Many providers do offer some sort of monitoring service (either free or extra charge). These can vary from simple ping commands from an external server at timed intervals. Or significantly more complex tools, however they all seem to imply that monitoring is in your best interest.

Linux
Almost all VPS providers will use some distribution of Linux. Technically, it could be another form of Unix (or even Windows with “Remote Desktop”). Additionaly most will have a preference to a Redhat variation (Redhat 9.0, Fedora Core, CentOS, RHEL). The benefit here is that I can duplicate a great deal of testing at home before I deploy a complex setup on the VPS.

Virtuozzo (the VPS management software in Linux) relies on some tweaking done to the virtuallized booting kernel in VPS. Hence when I saw Fedora Core 2 available, I blindly assumed it used a 2.6 based kernel, when in fact it was a 2.4 variant. On other VPS’s running CentOS, I’ve seen similar characteristics. — The bottom line is that it is beneficial to have a more up to date distribution even if you really shouldn’t modify it too heavily (i.e. Redhat 9.0 is almost 3 years old).

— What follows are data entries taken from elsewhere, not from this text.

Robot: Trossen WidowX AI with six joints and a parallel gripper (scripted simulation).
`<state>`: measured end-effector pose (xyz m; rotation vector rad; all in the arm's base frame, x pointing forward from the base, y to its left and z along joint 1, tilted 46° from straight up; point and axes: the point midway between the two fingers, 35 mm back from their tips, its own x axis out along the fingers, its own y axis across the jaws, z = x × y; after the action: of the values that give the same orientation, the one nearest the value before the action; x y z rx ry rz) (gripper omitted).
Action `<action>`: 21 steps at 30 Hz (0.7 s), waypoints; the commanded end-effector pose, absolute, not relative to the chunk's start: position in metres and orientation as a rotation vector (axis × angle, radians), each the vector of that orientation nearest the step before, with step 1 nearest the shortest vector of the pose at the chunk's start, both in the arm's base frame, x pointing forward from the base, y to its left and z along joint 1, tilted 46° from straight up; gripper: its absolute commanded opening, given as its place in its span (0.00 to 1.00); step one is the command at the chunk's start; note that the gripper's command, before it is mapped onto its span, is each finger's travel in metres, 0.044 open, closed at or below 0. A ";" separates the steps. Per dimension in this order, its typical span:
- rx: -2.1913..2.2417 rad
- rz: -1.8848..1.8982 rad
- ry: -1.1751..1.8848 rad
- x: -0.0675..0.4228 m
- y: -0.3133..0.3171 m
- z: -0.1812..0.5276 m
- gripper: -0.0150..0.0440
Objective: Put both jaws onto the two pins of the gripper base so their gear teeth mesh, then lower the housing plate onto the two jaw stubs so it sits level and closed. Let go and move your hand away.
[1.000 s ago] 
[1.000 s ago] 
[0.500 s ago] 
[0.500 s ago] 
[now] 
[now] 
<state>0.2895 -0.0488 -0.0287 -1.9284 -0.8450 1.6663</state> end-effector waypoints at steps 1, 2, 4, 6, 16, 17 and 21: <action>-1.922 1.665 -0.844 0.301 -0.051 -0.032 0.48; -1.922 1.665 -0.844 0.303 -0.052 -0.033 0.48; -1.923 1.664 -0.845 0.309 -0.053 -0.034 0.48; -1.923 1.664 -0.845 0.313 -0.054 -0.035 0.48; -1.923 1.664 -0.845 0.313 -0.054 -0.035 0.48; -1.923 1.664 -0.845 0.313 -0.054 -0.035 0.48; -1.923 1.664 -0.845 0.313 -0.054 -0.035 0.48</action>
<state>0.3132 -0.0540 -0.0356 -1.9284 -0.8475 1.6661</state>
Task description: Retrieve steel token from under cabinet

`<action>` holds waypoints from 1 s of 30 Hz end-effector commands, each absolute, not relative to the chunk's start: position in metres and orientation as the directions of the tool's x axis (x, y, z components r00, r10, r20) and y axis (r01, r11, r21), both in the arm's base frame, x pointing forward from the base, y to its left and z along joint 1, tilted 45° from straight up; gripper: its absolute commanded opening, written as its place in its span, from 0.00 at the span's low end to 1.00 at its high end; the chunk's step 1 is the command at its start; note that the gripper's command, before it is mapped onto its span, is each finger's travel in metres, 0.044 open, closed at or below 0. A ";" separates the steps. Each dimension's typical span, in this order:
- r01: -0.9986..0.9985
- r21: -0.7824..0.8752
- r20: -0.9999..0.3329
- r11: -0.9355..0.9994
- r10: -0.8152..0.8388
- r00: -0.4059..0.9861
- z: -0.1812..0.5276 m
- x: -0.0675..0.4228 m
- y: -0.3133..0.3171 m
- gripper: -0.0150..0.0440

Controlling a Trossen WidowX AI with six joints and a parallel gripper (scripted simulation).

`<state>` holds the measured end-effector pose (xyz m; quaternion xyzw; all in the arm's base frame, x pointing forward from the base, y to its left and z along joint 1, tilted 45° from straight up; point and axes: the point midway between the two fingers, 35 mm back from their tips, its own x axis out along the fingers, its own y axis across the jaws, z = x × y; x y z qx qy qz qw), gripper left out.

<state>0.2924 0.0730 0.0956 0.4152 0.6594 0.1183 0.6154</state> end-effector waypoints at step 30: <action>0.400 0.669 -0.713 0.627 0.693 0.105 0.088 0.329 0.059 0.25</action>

Software on the distributions will be fairly typical to any Linux: apache, database, mail, etc. However for management there are some options such as CPanel or Plesk or even perhaps a service specific option. If you want to save money (between $7-20/month) you can forgo the specialized options and even elect Webmin. However I doubt that it is nicely geared to be helpful for webhosting on a VPS or for running multiple shared websites.

Growth
This is final most significant factor. Depending on the partitioning of the VPS on the host machine, the VPS may or may not be able to grow. Example: If a 100GB disk layout was cut up in to 10 separate 10GB partitions and 1 user required an upgrade, this would not be possible!. They would have to buy a new VPS or transfer to another physical host. Hence it is very important that you understand your growth. Keep in mind that 1GB of disk space already goes to the Linux installed. Basic upgrades like software packages and bandwidth may be available, but physical resources may be fixed upon setup. Know these facts in advance.

Conclusion
Getting a VPS took me a little more time than I expected, but the research was much less than when I learned shared hosting in 2002. I plan to be up and running with my selection in the next few days.

From what Rob mentioned from his VPS experience, selection was probably the easy part!